Так же спокойно он оправился вскапывать Бакстеровский огород, после того, как Большой Бен ввалился к нам во двор и принялся орать, тыча мне в нос перья своего ободранного Джонни. Брамапутра спрятался в курятник и клюва оттуда не показывал до вечера, я старался не отходить от валявшейся у забора лопаты, а Хосита поклонился багровому Бену, и потом вскопал ему весь огород. Почти весь. Особо нежные ростки спаржи он окапывал руками, тыча в землю растопыренными пальцами и разминая каждый комочек, точно как наш Брамапутра в поисках червя.

Бен постоял над ним, подумал и пнул землю носком ботинка. После недельной жары все высохло и растрескалось, так что Бен попрыгал на одной ноге, после притащил мотыгу и отправил японца домой. Бакстеровский пацан, шалопай и ябеда, завопил что-то вслед про узкоглазых бабуинов, но папаша неожиданно отвесил ему хорошую затрещину и долго провожал взглядом подпрыгивающую походку дарового работника.

Я наблюдал за происходящим в щель изгороди, через которую и протиснулся к нам злосчастный Джонни, потерявший хвост и самолюбие, а Хосита тут же по возвращении поволок корм своему обожаемому петуху, после чего они на пару с час плясали у сараев, размахивая согнутыми руками и крыльями и задирая ноги пяткой наружу. Я думаю, Хо не отказался бы от Брамапутриных шпор, без которых его костлявые пятки выглядели голыми и нелепыми.

Наверное, то же самое подумал охотник Аллан и трое приезжих, подрядивших Аллана отвести их в заросли. По деревне прошел слух, что гости собираются в Сальферну, но зная норов або и их отношение к любопытным чужакам – зная и не желая портить налаженных отношений, все засовывали язык куда положено и помалкивали.

Вся эта компания торчала у нашего забора, находясь в состоянии крайнего веселья, потом один из чужих вытер слезящиеся глаза и кинул Хосите монету. Тот поднял ее, сдул пыль и вернул владельцу.

– Ты не хочешь денег? – удивился приезжий.

– Нет, господин.

– Чего же ты тогда хочешь?

– Ничего, господин.

– Совсем?..

Хосита улыбнулся. Приезжие переглянулись и двинулись дальше, что-то разъясняя мерно шагающему невозмутимому Аллану.

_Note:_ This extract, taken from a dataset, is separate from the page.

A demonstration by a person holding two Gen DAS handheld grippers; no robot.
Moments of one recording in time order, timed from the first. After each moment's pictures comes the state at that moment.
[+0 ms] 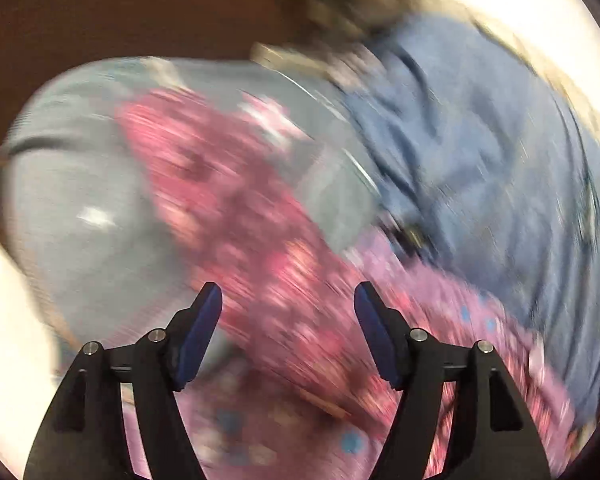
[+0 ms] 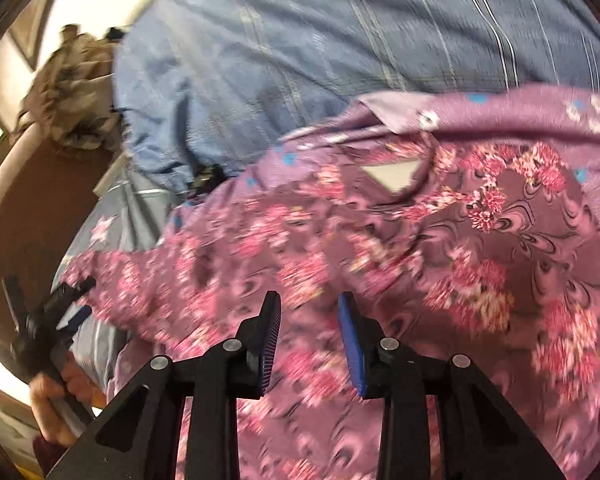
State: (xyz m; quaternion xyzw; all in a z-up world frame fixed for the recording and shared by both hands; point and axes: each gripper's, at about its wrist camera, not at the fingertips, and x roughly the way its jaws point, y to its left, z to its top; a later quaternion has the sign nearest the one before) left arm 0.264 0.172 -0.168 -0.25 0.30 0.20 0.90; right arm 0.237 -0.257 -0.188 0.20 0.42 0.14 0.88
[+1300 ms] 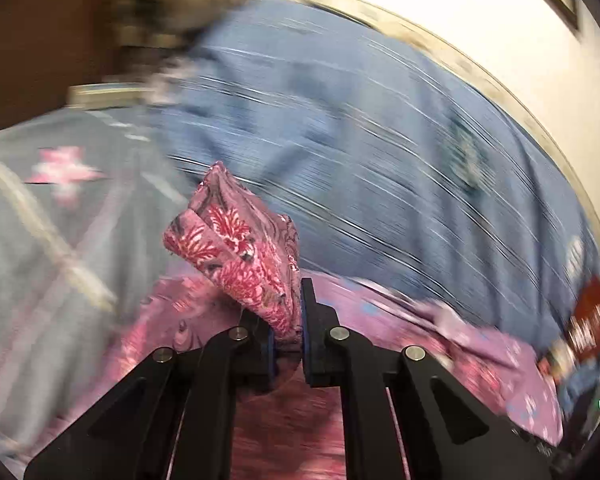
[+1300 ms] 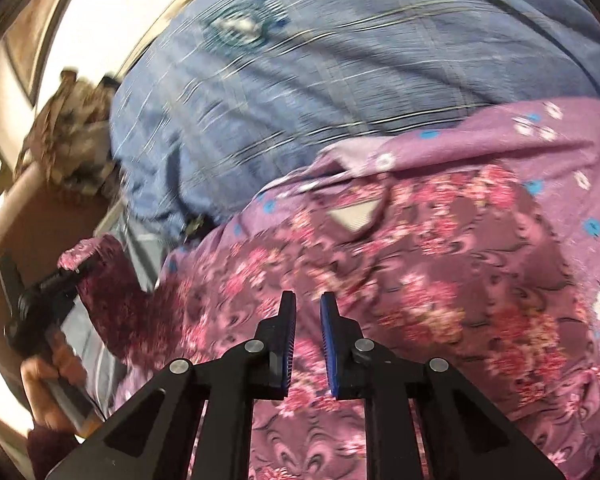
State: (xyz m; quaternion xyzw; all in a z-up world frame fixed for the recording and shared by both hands) left arm 0.323 0.042 -0.130 -0.16 0.28 -0.07 0.94; right arm 0.236 -0.316 -0.189 0.26 0.36 0.07 0.89
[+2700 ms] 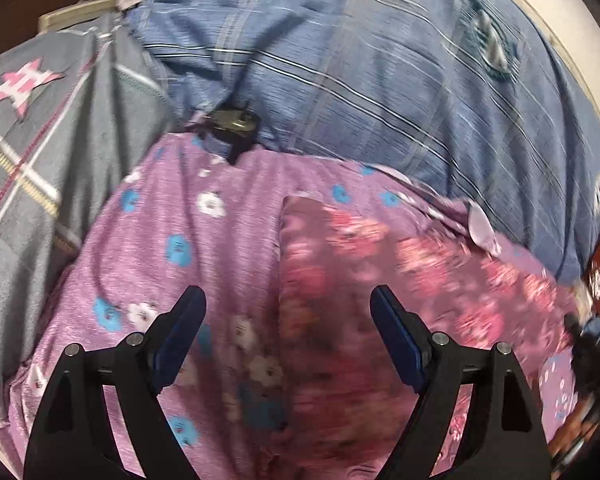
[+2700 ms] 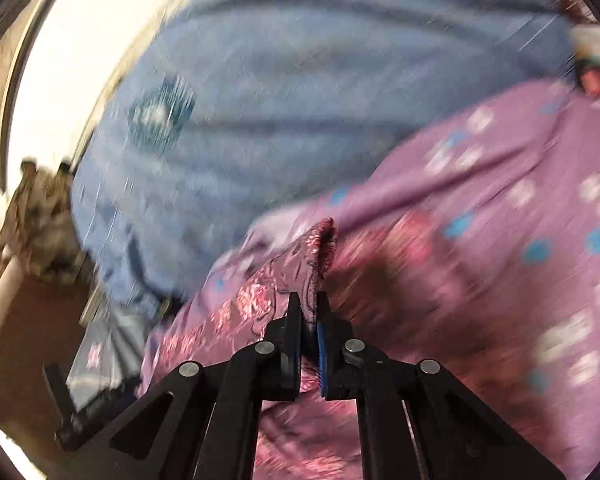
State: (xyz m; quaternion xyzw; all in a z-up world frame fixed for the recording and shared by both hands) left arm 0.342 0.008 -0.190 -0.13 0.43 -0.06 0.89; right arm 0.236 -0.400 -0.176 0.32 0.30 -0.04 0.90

Самый толстый стал крутить у виска сосискообразным пальцем и заработал себе врага в моем лице. Все-таки японец был моим работником… или моим другом? Если только работник может работать бесплатно, а друг молчать неделями и годиться тебе в отцы. Они ничего не смыслили в жизни, эти приезжие, и они уходили в Сальферну, уходили, надеясь вернуться, и поэтому ничего не смыслили в жизни. Отец шел за мамой, брат – за ними, или за чем-то своим, непроизнесенным, а они шли из своей, городской корысти, и очень многого хотели от жизни, ничего в ней не понимая, и боялись або.